Many other posts, like " Read whole ASCII file into C++ std::string " explain what some of the options are but do not describe pro and cons of various methods in any depth. I want to know why one method is preferable over another?
All of these use std::fstream
to read the file into a std::string
. I am unsure what the costs and benefits of each method. Lets assume this is for the common case where the read files are known to be of some smallish size memory can easily accommodate, clearly reading a multi-terrabyte file into an memory is a bad idea no matter how you do it.
The most common way after a few googles searches to read a whole file into an std::string involves using std::getline
and appending a newline character to it after each line. This seems needless to me, but is there some performance or compatibility reason that this is ideal?
std::string Results;
std::ifstream ResultReader("file.txt");
while(ResultReader)
{
std::getline(ResultReader, Results);
Results.push_back('\n');
}
Another way I pieced together is to change the getline delimiter so it is something not in the file. The EOF char is seems unlikely to be in the middle of the file so that seems a likely candidate.

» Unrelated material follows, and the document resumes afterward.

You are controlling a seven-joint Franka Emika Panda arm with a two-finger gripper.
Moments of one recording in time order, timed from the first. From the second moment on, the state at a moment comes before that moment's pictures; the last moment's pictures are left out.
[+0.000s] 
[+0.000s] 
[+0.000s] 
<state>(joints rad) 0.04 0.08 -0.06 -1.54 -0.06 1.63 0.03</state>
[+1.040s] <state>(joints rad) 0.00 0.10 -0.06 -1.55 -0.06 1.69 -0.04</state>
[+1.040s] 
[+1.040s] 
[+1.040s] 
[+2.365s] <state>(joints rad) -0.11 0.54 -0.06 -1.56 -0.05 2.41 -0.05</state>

This includes a cast so there is at least one reason not to do it, but this does read a file at once with no string concatenation. Presumably there is still some cost for the delimiter checks. Are there any other good reasons not to do this?
std::string Results;
std::ifstream ResultReader("file.txt");
std::getline(ResultReader, Results, (char)std::char_traits<char>::eof());
The cast means that on systems that define std::char_traits::eof() as something other than -1 might have problems. Is this a practical reason to not choose this over other methods that use std::getline
and string::push_pack('\n')
.
How does these compare to other ways of reading the file at once like in this question: Read whole ASCII file into C++ std::string
std::ifstream ResultReader("file.txt");
std::string Results((std::istreambuf_iterator<char>(ResultReader)),
std::istreambuf_iterator<char>());
It would seem this would be best. It offloads almost all the work onto the standard library which ought to be heavily optimized for the given platform. I see no reason for checks other than stream validity and the end of the file. Is this ideal or are there problems with this that are unseen.
Does the standard or do details of some implementation provide reasons to prefer some method over another? Have I missed some method that might prove ideal in a wide variety of circumstances?

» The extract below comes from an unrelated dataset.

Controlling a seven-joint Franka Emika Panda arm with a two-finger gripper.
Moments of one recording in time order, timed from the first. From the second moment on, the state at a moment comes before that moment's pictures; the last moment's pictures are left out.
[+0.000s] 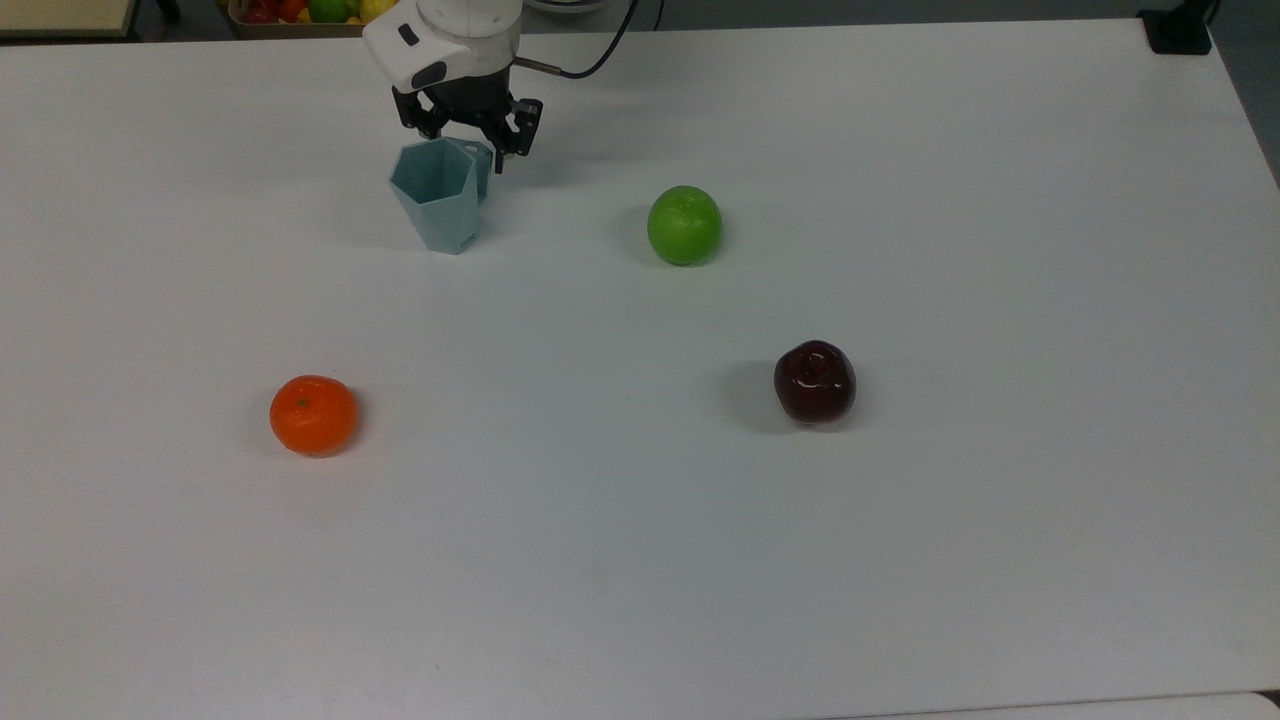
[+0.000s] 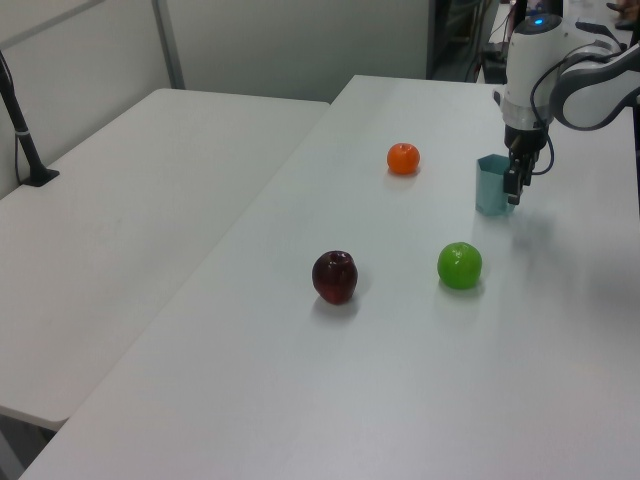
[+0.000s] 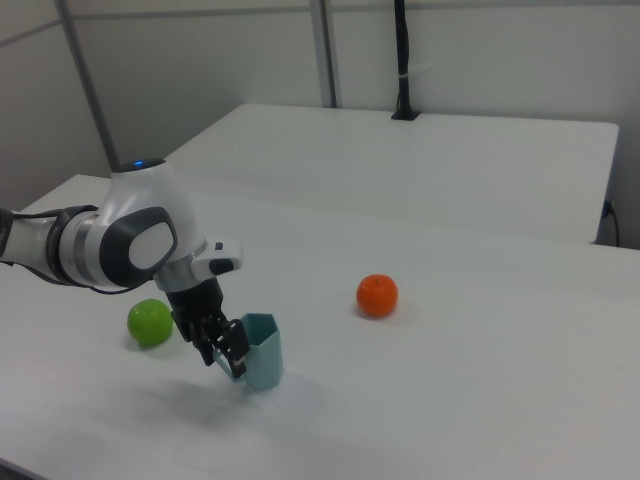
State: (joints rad) arm -0.20 -0.06 0.16 -2.35 -0.22 2.29 0.20
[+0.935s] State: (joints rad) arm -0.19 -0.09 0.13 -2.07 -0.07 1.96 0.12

What is a simplest, most idiomatic, best performing and standard compliant way of reading a whole file into an std::string
?
EDIT - 2 This question has prompted me to write a small suite of benchmarks. They are MIT license and available on github at: https://github.com/Sqeaky/CppFileToStringExperiments
Fastest - TellSeekRead and CTellSeekRead- These have the system provide an easy to get the size and reads the file in one go.
Faster - Getline Appending and Eof - The checking of chars does not seem to impose any cost.

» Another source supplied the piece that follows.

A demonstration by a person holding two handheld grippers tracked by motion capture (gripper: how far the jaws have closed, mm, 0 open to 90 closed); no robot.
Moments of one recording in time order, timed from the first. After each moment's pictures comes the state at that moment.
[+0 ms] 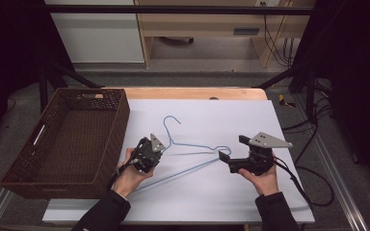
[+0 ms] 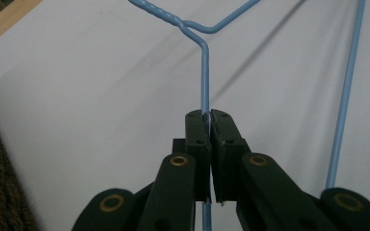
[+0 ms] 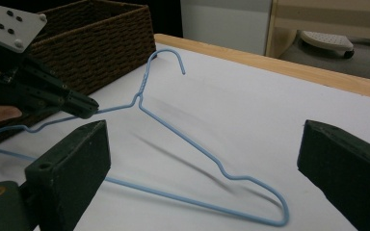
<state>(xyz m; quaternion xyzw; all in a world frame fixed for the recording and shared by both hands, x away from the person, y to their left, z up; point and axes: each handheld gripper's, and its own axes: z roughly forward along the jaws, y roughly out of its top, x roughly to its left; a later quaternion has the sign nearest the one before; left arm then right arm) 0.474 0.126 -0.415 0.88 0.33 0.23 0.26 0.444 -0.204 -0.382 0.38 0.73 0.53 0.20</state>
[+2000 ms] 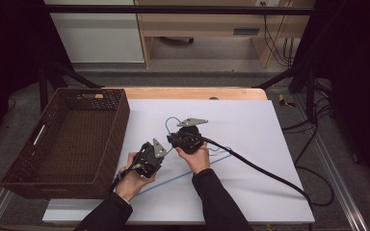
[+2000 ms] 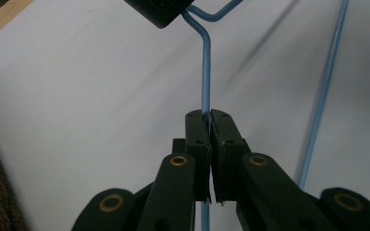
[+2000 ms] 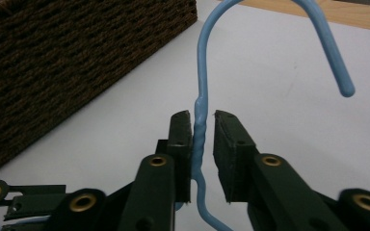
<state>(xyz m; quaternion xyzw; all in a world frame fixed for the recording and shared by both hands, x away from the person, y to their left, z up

Fast - RdbufMove and Rdbuf - The std::move seems to make no difference in release.
Slow - Iterator, BackInsertIterator and AssignIterator - Something is wrong with iterators and input streams. The work great in memory, but not here. That said some of these are faster than others.
I have added every method suggested so far, including those in links. I would appreciate if someone could run this on windows and with other compilers. I currently do not have access to a machine with NTFS and it has been noted that this and compiler details could be important.
As for measuring simplicity and idiomatic-ness how do we measure these objectively? Simplicity seems doable, perhaps use something line LOCs and Cyclomatic complexity, but how idiomatic something is seems purely subjective.